After the quarrying phase the economies of the southern towns became based on wool. Auckland’s was not. In the nineteenth century, the top half of the North Island suffered the consequences of events 1650 years earlier in 233CE or so, when the Taupo volcano had its last major super volcanic eruption. The ash which spread to the north and west was deficient in trace minerals, especially cobalt and selenium. Stock which grazed on it wasted from bush sickness. Eventually scientists identified the soil deficiencies and today the missing minerals are added to livestock’s diets.
After the volcanic explosion there was a great lake in the Waikato river basin where the water broke out of the caldera – Lake Taupo – and found its way to the sea. The swamp meant footrot for sheep. It was not until the Waikato railways were established in the early twentieth century that dairying could take off. Cows are not prone to footrot but their produce – butter and cheese – needs heavy transport.
The consequence for the city of Auckland was it remained a port servicing quarrying activities – gold, timber, kauri gum – until a generation after the southern towns. Moreover Coromandel gold was in hard rock, not alluvial which can be panned by individual miners. Hardrock gold requires substantial investment in underground mines and rock-crushing batteries. The risky capital to fund the enterprises led to the development of an Auckland business community built round a share market. Other centre had smaller ones, but without the same need to raise capital they were neither as vigorous nor as vulgar as Auckland’s. Thus was laid the foundations of today’s Auckland’s business predominance.

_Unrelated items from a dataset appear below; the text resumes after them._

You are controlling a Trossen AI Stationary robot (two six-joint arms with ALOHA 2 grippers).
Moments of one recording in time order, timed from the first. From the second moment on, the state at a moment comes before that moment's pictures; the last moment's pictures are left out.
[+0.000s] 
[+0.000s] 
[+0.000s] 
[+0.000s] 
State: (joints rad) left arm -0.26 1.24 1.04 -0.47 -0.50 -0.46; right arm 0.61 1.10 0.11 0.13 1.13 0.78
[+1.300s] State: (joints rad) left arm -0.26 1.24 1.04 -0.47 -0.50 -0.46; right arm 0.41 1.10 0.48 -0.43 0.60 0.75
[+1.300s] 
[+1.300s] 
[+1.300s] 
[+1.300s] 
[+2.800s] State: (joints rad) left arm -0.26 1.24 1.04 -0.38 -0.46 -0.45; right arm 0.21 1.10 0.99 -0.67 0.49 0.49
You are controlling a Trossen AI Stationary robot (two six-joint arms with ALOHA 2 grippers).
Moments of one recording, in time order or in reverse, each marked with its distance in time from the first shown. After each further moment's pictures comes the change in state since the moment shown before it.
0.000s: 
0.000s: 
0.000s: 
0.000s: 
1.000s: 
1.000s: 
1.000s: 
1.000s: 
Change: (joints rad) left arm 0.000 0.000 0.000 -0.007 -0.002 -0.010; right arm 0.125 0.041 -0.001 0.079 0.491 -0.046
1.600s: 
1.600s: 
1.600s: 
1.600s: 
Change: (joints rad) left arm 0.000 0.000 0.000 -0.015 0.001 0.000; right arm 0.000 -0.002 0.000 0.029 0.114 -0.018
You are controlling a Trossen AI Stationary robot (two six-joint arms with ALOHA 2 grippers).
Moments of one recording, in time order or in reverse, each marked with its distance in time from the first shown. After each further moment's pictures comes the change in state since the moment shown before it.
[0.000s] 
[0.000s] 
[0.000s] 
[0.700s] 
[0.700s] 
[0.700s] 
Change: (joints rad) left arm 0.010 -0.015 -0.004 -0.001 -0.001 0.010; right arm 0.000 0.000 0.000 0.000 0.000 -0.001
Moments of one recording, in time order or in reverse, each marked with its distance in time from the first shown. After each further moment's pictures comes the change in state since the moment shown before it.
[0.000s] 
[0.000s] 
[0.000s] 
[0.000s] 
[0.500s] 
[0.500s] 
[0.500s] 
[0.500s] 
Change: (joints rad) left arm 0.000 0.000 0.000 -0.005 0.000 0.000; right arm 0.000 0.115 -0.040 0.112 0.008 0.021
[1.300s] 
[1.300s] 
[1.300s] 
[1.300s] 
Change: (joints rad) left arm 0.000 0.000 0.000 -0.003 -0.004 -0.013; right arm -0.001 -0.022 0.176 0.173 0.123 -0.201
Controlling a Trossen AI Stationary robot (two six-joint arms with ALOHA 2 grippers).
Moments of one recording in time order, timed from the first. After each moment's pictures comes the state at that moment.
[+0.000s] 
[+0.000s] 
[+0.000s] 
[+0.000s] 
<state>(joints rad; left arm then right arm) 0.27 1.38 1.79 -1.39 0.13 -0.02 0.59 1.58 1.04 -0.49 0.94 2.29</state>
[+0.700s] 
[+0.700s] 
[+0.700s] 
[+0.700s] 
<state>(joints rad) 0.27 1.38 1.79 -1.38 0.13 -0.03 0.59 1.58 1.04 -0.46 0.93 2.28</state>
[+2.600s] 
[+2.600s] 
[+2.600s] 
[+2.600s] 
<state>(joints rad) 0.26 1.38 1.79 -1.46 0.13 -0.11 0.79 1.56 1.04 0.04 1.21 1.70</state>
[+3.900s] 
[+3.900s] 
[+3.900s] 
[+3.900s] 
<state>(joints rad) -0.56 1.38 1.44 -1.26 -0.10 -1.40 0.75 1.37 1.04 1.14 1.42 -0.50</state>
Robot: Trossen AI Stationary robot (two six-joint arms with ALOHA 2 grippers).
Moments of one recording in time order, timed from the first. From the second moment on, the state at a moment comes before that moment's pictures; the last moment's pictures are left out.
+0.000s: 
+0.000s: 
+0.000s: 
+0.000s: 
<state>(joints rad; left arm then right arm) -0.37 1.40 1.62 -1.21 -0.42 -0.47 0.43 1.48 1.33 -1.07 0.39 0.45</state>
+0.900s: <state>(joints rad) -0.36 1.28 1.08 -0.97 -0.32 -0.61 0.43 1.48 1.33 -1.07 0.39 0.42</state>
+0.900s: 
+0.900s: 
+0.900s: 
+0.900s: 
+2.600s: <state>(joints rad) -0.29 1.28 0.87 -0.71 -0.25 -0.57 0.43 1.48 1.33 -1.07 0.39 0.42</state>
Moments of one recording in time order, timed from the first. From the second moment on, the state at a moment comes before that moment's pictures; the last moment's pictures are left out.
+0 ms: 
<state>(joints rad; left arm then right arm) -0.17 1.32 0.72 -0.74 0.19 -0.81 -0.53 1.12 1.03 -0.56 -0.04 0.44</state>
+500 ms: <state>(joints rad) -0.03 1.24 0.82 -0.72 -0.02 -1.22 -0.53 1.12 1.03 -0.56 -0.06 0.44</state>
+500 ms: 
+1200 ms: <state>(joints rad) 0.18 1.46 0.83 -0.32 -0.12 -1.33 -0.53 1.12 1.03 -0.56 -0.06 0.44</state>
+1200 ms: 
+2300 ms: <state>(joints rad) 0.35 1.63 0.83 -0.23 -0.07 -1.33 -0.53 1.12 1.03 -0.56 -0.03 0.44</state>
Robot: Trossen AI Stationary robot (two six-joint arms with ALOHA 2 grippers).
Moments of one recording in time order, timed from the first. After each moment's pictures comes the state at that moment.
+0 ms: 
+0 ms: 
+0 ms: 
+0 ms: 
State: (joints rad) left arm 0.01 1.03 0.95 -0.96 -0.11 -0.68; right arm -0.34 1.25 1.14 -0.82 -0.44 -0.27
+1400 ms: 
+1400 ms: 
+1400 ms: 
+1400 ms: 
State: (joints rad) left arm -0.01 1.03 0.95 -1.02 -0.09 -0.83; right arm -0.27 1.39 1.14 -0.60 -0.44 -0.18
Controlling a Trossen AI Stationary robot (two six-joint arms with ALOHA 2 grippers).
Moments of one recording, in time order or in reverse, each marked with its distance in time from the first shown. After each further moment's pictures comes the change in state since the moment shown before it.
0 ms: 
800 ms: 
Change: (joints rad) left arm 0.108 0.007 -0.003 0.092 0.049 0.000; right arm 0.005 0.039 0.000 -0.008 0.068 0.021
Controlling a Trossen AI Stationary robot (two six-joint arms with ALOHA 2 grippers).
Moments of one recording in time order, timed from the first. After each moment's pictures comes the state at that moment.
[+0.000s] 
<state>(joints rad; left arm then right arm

Not only did the Taupo volcano cleave the settler economy in two – south and north of the lake – but it also had a major impact on Maori economic development. In a period when the nation’s economic thrust was growing wool, the majority of Maori lived in the sheepless areas. North of Taupo there were 7 percent of the sheep and 60 percent of the Maori (compared to 20 percent of the settlers). It is true Maori had lost a lot of land, but they retained much – on some measures more per capita than the settlers – enough to develop a viable sheep industry. We know this because Maori sheep flocks south of Taupo were comparable – relative to their population – with settler flocks.
So Maori economic development was located in the wrong places. By the time economic activity moved north to dairying early in the twentieth century Maori were too impoverished to go into dairy farming which required greater investment than sheep farming.
The book gives considerable attention to the Maori economy. It argues that when the proto-Maori first arrived they quarried the environment just like the Europeans did. We cannot be sure what led to the extinction of the moa, but I would hazard Maori hunting was important. Archaeologists know from the middens that early Maori fished out some species, and we know the seal line – where the seals were – steadily retreated south during their first five centuries.
It is broadly true that Maori were living in a sustainable balance with the environment just before the Europeans arrived. For the politically correct it is inconceivable that their actions could have led to the extinction of species. What they forgot is that the proto-Maori, who arrived 700 hundred plus years ago came from a tropical environment and would have made environmental blunders because of their ignorance too. But there were fewer of them; their environmental destruction was not as great.
But in their first five hundred years they developed a sustainable lifestyle. We shall have to learn from that example although it is much harder in a globalised economy – and we have less time to do it.